We are better at statistics than we normally get credit for. Greater statistical literacy is still important, since more data is being used to persuade, but our overall understanding has gotten better. One example of this improvement is that most people reading analysis will know that the arithmetic mean can be shifted by excessively large or small values. In response, it is common to report the median (the number that evenly divides the sample into values above and below it) instead. This is progress. Readers are now familiar with at least some of the characteristics of the measures they are being given and are aware of alternatives to overcome the limitations.

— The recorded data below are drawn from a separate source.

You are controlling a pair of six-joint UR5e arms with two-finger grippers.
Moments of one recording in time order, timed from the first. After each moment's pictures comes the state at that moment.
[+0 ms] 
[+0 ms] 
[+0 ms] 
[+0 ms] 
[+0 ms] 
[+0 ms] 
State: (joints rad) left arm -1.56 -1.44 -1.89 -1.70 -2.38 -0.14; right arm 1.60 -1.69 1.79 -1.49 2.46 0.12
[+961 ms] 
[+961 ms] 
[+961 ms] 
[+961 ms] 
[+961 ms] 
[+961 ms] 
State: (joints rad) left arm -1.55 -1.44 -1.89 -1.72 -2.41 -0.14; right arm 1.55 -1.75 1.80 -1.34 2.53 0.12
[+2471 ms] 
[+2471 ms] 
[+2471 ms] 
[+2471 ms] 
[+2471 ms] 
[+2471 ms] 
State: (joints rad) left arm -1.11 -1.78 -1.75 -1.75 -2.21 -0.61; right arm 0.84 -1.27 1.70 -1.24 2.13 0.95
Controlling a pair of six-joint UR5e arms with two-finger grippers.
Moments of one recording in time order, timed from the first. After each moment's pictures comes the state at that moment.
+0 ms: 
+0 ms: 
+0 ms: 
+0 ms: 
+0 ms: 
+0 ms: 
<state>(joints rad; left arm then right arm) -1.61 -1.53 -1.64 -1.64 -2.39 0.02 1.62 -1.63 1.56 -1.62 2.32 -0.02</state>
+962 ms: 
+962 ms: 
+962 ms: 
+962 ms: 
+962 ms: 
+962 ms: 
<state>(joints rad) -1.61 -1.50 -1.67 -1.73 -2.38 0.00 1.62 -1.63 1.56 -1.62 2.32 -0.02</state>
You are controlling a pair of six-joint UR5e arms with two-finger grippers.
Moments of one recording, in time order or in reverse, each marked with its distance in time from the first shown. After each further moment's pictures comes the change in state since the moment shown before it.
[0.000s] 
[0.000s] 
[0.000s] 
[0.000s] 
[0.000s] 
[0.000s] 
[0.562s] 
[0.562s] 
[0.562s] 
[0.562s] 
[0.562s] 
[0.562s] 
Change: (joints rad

One difficulty now is that the arithmetic mean is probably being undervalued relative to the median. This article is more focused on games data, and so it is often the case that the arithmetic mean is misleading, but this is true of any statistic. Analysis has a rhetorical component in addition to calculation. It is often the case that the calculations are correct but are being used to support an argument that says something different than what the measure does. For example, the mean, median, or mode (most frequently occurring number in a sample) can all be correctly calculated but used in a bad argument that says, “your game is guaranteed to sell N units every day.” This article will consider the problems with the mean and how they can instruct us in how to find appropriate measures in our analysis.
Before addressing the mean, there are cases where median is less informative than we might think. Consider the following sample: [5, 7, 7, 11, 50, 300, 600, 601, 1000]. The arithmetic mean for this sample is 286.78, and the median is 50. Is the arithmetic mean or the median more informative in this case? If our goal is to find a representative measure, neither of these seems very good. 50 is closer to the lower group, so we might consider it a vote for the lower of the two measures, but this ‘representative value’ is almost 5 times larger than the next lowest value. Furthermore, while the appeal of the median is that it is a robust statistic, the observation of 50 could be replaced with any value from 11 to 300 and still be the number that divides the sample in half. In contrast, when calculating the arithmetic mean, each value gets an equal ‘vote’ in and so the change to the average over the same range is less pronounced. Put another way, the middle observation could go from 50 to 100 and the median would double, but the arithmetic mean would only change by about 5.56.
The example above is more for illustration, though in the case of a bimodal distribution like the one above, it is helpful to know this limitation. What is more instructive is how it forces us to think more carefully about what we mean when call an estimate representative. One definition would be to pick the estimate that minimizes how far off the estimate is for any given value. There are some good intuitions here. We know that an estimate is usually not going to be exactly correct for any given observation, but we can compare measures by how severe the errors were for everyone and say the one that minimizes those errors is the best one. The errors can be measured using the sum of squared deviations (obtained by subtracting the estimate from every observation, squaring the result, then adding all the squares together), and it can be shown that the arithmetic mean minimizes this number.
But this definition of representative is not entirely satisfactory, since minimizing how far the average is off for the unusually large or small values comes at the expense of more accurate measurements for the more typical cases. This is the reason why the median is more appealing, since dividing the sample into the upper and lower groups and choosing the number that defines that border is going to be more likely to fall among typical results (the example above notwithstanding). In the case of sales this can be a useful feature because the extreme cases are rare, and upward surprises are not perceived to be as bad as downward surprises (though people responsible for managing a sudden influx of players may have strong feelings on this matter). The sacrifice in total accuracy is justified because the resulting estimate will be closer for a larger number of people.
This isn’t a particularly bad solution, but it isn’t the only way of solving the problem. An alternative is to take the weighted arithmetic mean. Instead of every observation in a sample getting an equal vote on the final number, each observation is weighted, usually (but not exclusively) by its probability, and the final number reflects both the values and relative importance (the weight) assigned to those values. For sales, a weighted arithmetic mean would acknowledge that very large sales numbers are a reality, but an unlikely event. As with every other measure, the weighted arithmetic mean involves trade-offs. Weights, like any other kind of data, can be hard to come by. It may also be that the outliers are so large that, even after weighting, the estimate is still higher than what is useful for more common cases. Still, this alternative is appealing because it attacks the problem of the real but unlikely case of high sales directly, which is often the reason for preferring the median.
There is much more that can be written on this subject. In technical terms, the preference for the median stems from the fact that the distributions we are often working with are skewed. Skewness can be measured directly (it is what is known as the third moment, with the mean being the first and the variance being the second), but tends to provoke blank stares, and so comparing the mean and median makes the point instead. The arithmetic mean is one of three means known as the Pythagorean means (the other two being the geometric mean and the harmonic mean. The latter even gets used in Lars Doucet’s Game Data Crunch), and the others can be useful in cases where the arithmetic mean can be misleading. The point of this article isn’t really to advocate for the arithmetic mean, so much as to show how clear thinking about the problems we are trying to solve can lead us to find the measures that are appropriate. Like any skill, identifying the situations where our problem is beyond our current understanding lets us develop our skills and add more tools to our analytical toolkit.